Selon BNP Paribas Real Estate, les investissements en matière d’immobilier d’entreprise continuent leur reprise.
Sur les neuf premiers mois de 2011, les investissements en immobilier d’entreprise se sont repris au cours des 9 premiers mois 2011 par rapport à la même période en 2010 selon BNP Paribas Real Estate, avec une hausse de 32% de ces derniers. Les bureaux, qui sont selon la filiale de la banque « considérés comme les actifs les plus liquides du marché » ont attiré les investisseurs avec 6,5 milliards d’euros investis. 55 % des volumes investis en immobilier d’entreprise au cours des 3 premiers trimestres de 2011 l’ont été dans des bureaux en Ile-de-France, qui restent le produit phare sur ce marché, avec 5,4 milliards d’euros investis. « Ce créneau de marché affiche ainsi une progression de 34 % sur les 9 premiers mois de 2011, comparativement à la même période de 2010 » note le conseil en immobilier d’entreprise.
Chute des engagements sur l’immobilier commercial
L’immobilier commercial a à l’inverse connu une chute des engagements en surfaces commerciales sur les trois premiers trimestres de 2011. « Cette tendance repose principalement sur une baisse des transactions d’envergure qui avaient fortement soutenu l’activité en 2010», comme Cap 3000 note l’étude de BNP Paribas RE. « Néanmoins, les centres commerciaux restent attractifs pour les investisseurs grâce à « la bonne tenue des loyers », orientés à la hausse, et de « la faiblesse de la vacance », laquelle s’avère en baisse.

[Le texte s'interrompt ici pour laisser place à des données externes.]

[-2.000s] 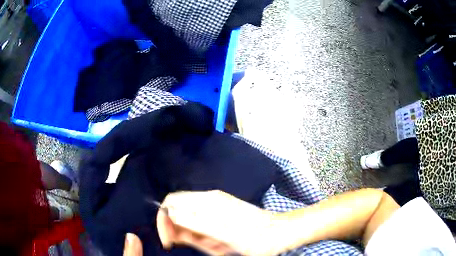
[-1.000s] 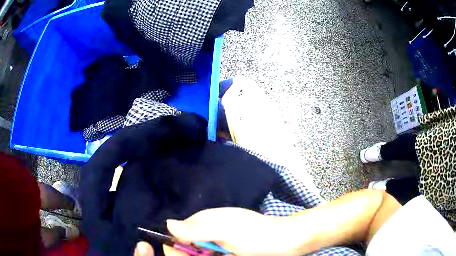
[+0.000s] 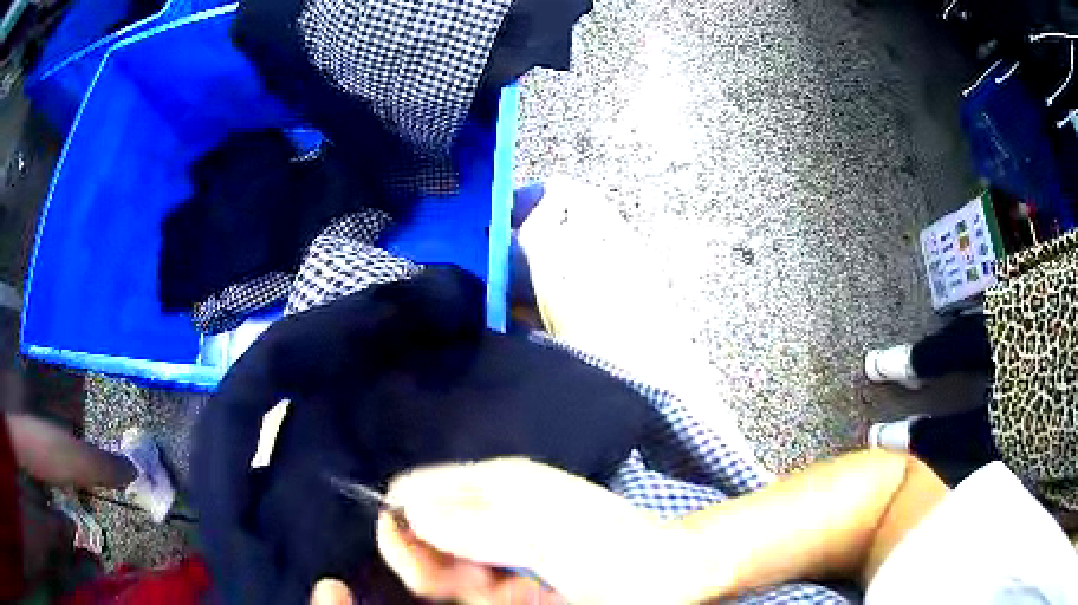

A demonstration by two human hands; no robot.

De la même façon, le secteur logistique est de son côté toujours en difficulté, avec 548 millions d’euros ont été investis sur 9 mois , soit 5,6 % des volumes engagés. «Les exigences de rentabilité des acheteurs ont donc été bien souvent incompatibles avec celles des vendeurs, limitant ainsi la fluidité du marché », note BNP Paribas Real Estate.
Pessimisme pour 2012
Le conseil se montre toutefois peu optimiste du fait du contexte économique délicat lié à la crise de la dette, qui devrait avoir un impact sur l’activité des entreprises. Le ralentissement pourrait même s’opérer dès le 4ème trimestre 2011, avec un objectif de 14-15 milliards d’euros sur l’ensemble de l’année 2011 en termes de volumes d’engagement. Il serait dès lors supérieur à celui enregistré en 2010, à 13,6 milliards. L’étude trace plusieurs scénarios pour l’an prochain au niveau des volumes, avec un scénario central situé entre 10 et 12 milliards d’euros et un scénario pessimiste, entre 8 et 10 milliards d’euros, ce qui, dans ce dernier cas, les ramènerait à leurs niveaux de 2009.